Handicap : Arrêtez avec ce “changement de regard”.

Depuis de nombreuses années, les personnes handicapées ont droit à un langage particulier lorsque l’on parle d’elles. Les politiques, relayés par les médias, parlent de solidarité, de courage, de dépassement de soi et utilisent notamment cette formule que nous retrouvons beaucoup trop souvent : le “changement de regard”.

Cette dernière m’a toujours interpellé car lorsque mentionnée, elle n’est que rarement explicitée : De quel regard parlons-nous ? Pourquoi s’est-il imposé ? En quoi doit-il changer ? Il est aisé de percevoir ce que celui-ci laisse entendre : le regard péjoratif que la société porte sur les personnes en situation de handicap ne doit plus avoir lieu mais bizarrement, aucune responsabilité ne semble être prise par ces mêmes personnes et/ou institutions qui ont mis en place et perpétré cette image de « l’assisté ».

En effet, il ne sera quasiment jamais rappelé qu’en parallèle du handicap, c’est surtout la société qui, ne prenant pas en compte les besoins et droits des personnes handicapées, représente le véritable obstacle à leur autonomie et intégration au sein de cette dernière. Encore aujourd’hui, dans les médias, il est compliqué de trouver des exemples de personnes dont le handicap n’est pas pensé comme une tragédie ou un élément à dépasser alors qu’il existe un juste milieu où l’individu vit avec son handicap et s’adapte comme il peut.
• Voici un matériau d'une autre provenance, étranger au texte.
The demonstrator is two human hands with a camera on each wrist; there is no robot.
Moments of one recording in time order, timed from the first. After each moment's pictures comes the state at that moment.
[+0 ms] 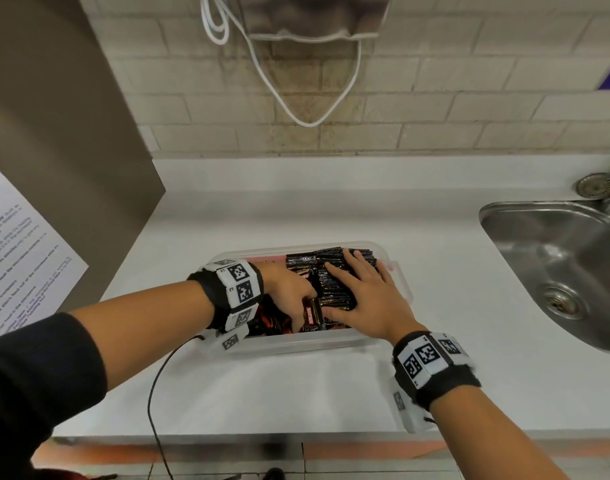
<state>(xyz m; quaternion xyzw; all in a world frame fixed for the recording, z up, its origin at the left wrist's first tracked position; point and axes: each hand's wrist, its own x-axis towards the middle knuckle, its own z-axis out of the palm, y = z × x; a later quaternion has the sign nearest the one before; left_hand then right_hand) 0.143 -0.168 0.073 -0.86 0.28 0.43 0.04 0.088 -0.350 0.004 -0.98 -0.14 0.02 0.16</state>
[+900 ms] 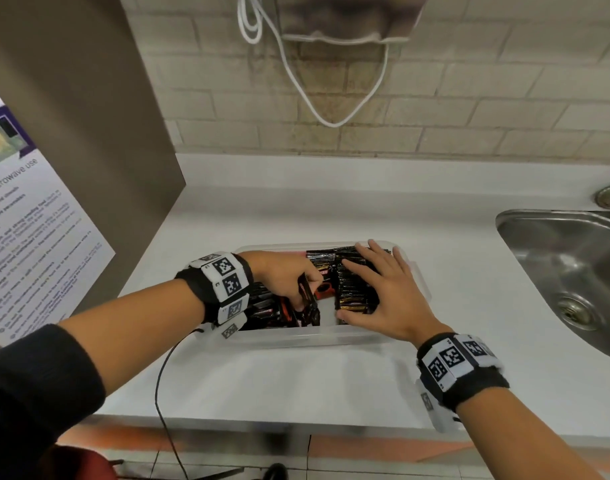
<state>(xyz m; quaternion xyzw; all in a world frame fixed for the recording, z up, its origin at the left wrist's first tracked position) 0.144 -0.113 0.086 -0.87 0.32 0.35 -0.14 0.073 -0.345 0.024 -0.95 -0.21 -0.10 0.21</state>
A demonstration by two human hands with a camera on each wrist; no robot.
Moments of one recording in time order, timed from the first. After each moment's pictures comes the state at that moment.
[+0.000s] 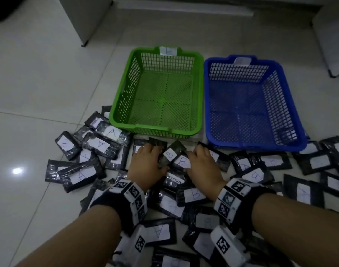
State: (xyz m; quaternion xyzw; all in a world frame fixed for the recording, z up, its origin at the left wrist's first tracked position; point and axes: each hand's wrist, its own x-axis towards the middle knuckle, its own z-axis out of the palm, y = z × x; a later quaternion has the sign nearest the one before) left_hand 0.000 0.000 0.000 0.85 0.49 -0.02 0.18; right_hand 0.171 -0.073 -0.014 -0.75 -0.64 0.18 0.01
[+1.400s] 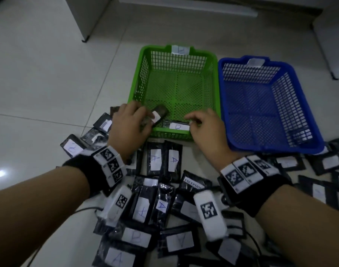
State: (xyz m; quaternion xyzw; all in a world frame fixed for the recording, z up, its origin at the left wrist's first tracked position) left_hand -0.055 0.112 0.034 0.87 0.42 0.22 0.14; right_hand 0.132 0.019 0.055 -0.79 -0.48 0.18 0.33
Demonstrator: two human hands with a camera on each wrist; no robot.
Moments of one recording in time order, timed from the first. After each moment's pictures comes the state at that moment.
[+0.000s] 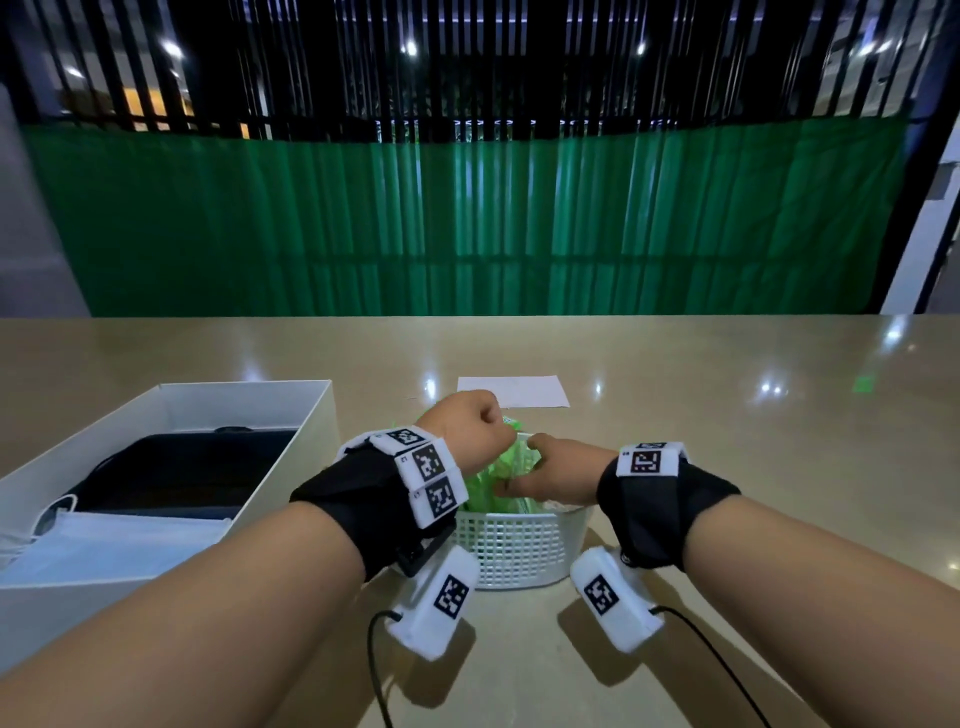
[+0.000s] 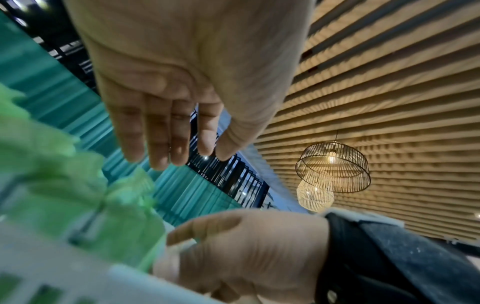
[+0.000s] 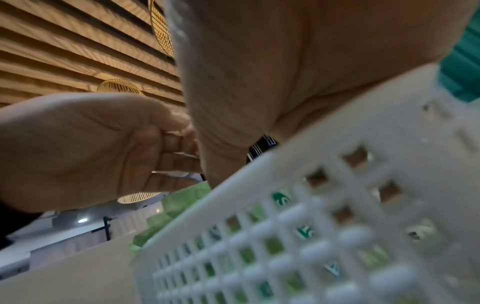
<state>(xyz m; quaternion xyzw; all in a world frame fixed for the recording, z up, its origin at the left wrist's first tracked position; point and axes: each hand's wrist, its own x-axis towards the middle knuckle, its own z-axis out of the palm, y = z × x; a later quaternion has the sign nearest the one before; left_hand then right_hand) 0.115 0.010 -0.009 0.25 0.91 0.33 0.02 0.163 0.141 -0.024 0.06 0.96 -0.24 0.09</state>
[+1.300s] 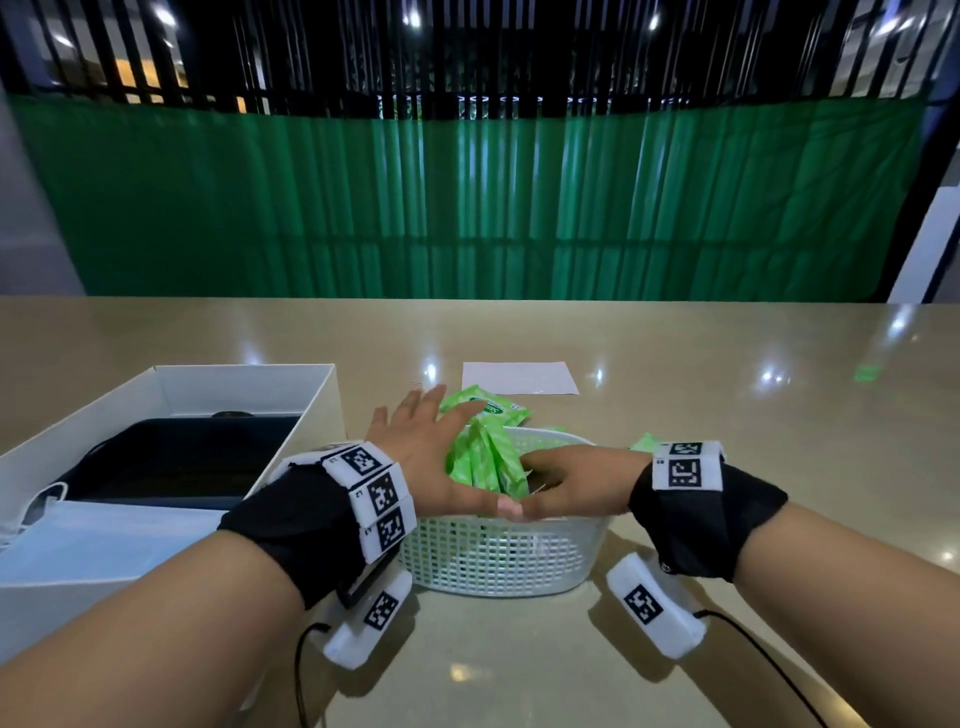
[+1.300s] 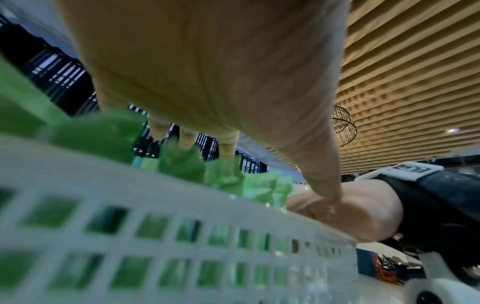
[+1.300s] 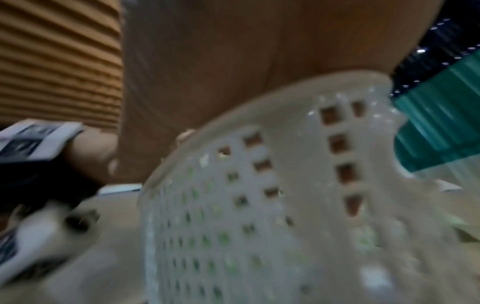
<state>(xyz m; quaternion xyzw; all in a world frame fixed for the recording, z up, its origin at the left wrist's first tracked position) 0.101 -0.036 -0.033 0.30 0.95 0.03 0.03 0.149 0.154 -0.046 -0.06 0.97 -0.17 0.16</state>
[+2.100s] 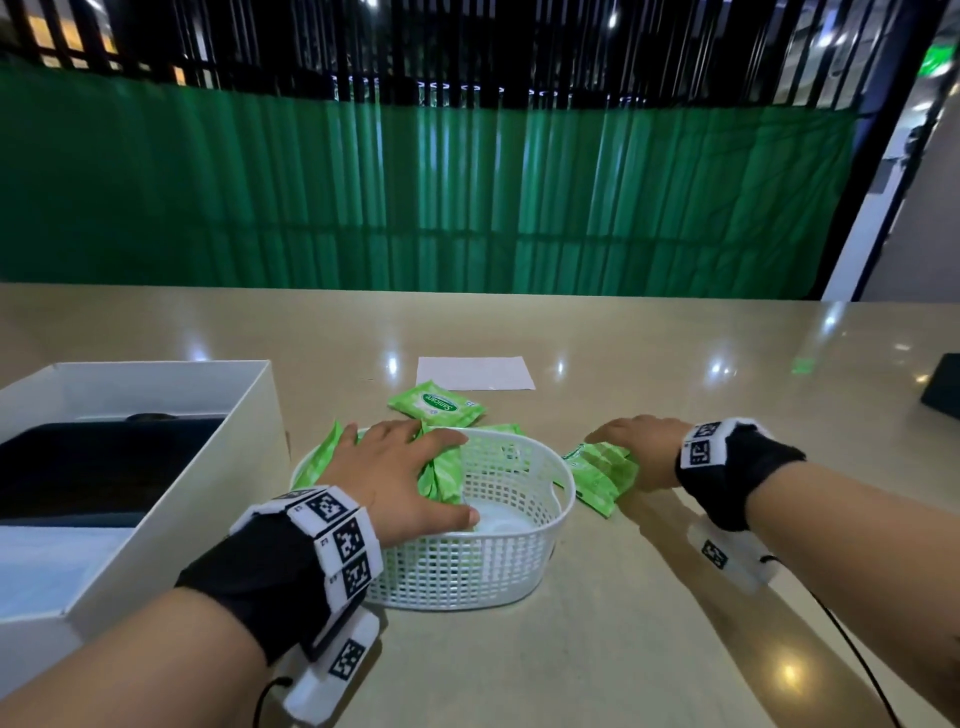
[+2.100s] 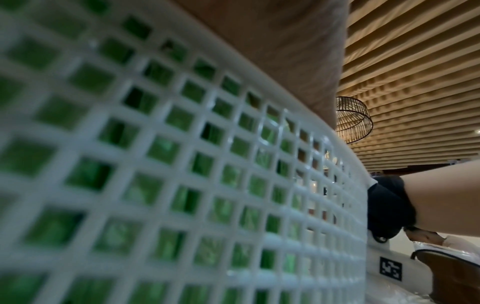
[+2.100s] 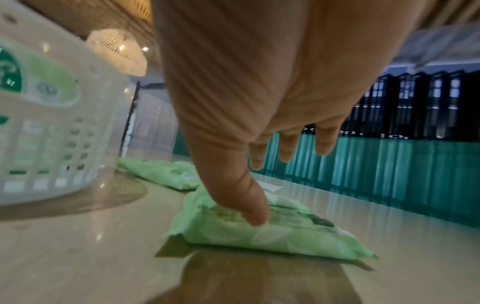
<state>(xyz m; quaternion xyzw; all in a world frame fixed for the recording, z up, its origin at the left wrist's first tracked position) 0.098 -0.014 -0.061 0.32 0.95 0.04 -0.01 0.132 0.294 -0.070 0.06 0.98 0.10 0.14</state>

Le problème que pose ce type langage, qui se place souvent dans l’émotion avec une pointe de condescendance, est sa faculté à mettre de côté le plus important : les personnes handicapés sont d’abord des personnes dignes de respect et doivent pouvoir jouir de leurs droits comme chaque citoyen de ce pays et ne pas subir de discriminations liées à leur handicap. Cependant, le mot “respect” est toujours omis dans les discours politiques et médiatiques. Cette sorte de “détachement” révèle la difficulté et le malaise concernant un sujet qui concerne pourtant 12 millions de Français.

Par ailleurs, lorsque l’on entend Sophie Cluzel, Secrétaire d’État chargée des personnes handicapées, parler de “changement de regard”, celui-ci semble faire partie de la solution qui permettra à la société de devenir vraiment inclusive. Durant la Journée Internationale des Personnes Handicapées 2017, elle partage que : “l’un des premiers chantiers de la société inclusive que l’on souhaite tous ici passera par le changement de regard sur la différence”.

Etant donné que la société ne l’est toujours pas, il ne me semble pas risqué de dire que ce n’est pas le cas. C’est précisément l’inverse qui doit être effectué : c’est le rôle de l’Etat de mettre en place une politique d’inclusion et d’en faire respecter les tenants et aboutissants afin que chaque citoyen possède les mêmes droits, handicap ou non. Lorsque les lois feront que la société sera inclusive et que, de fait, les personnes handicapées seront parties prenantes, ce fameux “changement de regard” se fera de lui-même.

Aujourd’hui, l’exclusion de l’espace public de cette partie de la population fait qu’il est d’autant plus complexe de réaliser la multitude de problématiques relatives au handicap et le chemin qu’il reste à parcourir pour instaurer une société dans laquelle chaque citoyen bénéficie des mêmes droits. Et la non-représentation et/ou implication des personnes directement concernées lorsque ces sujets sont discutés mènent ainsi à des politiques où le statu quo perdure.

De fait, la nécessité d’arrêtez avec ces éléments de langage contre-productifs et de centrer les politiques et discours liés au handicap autour du respect des droits des personnes handicapées, en étroite collaboration avec elles, est essentielle.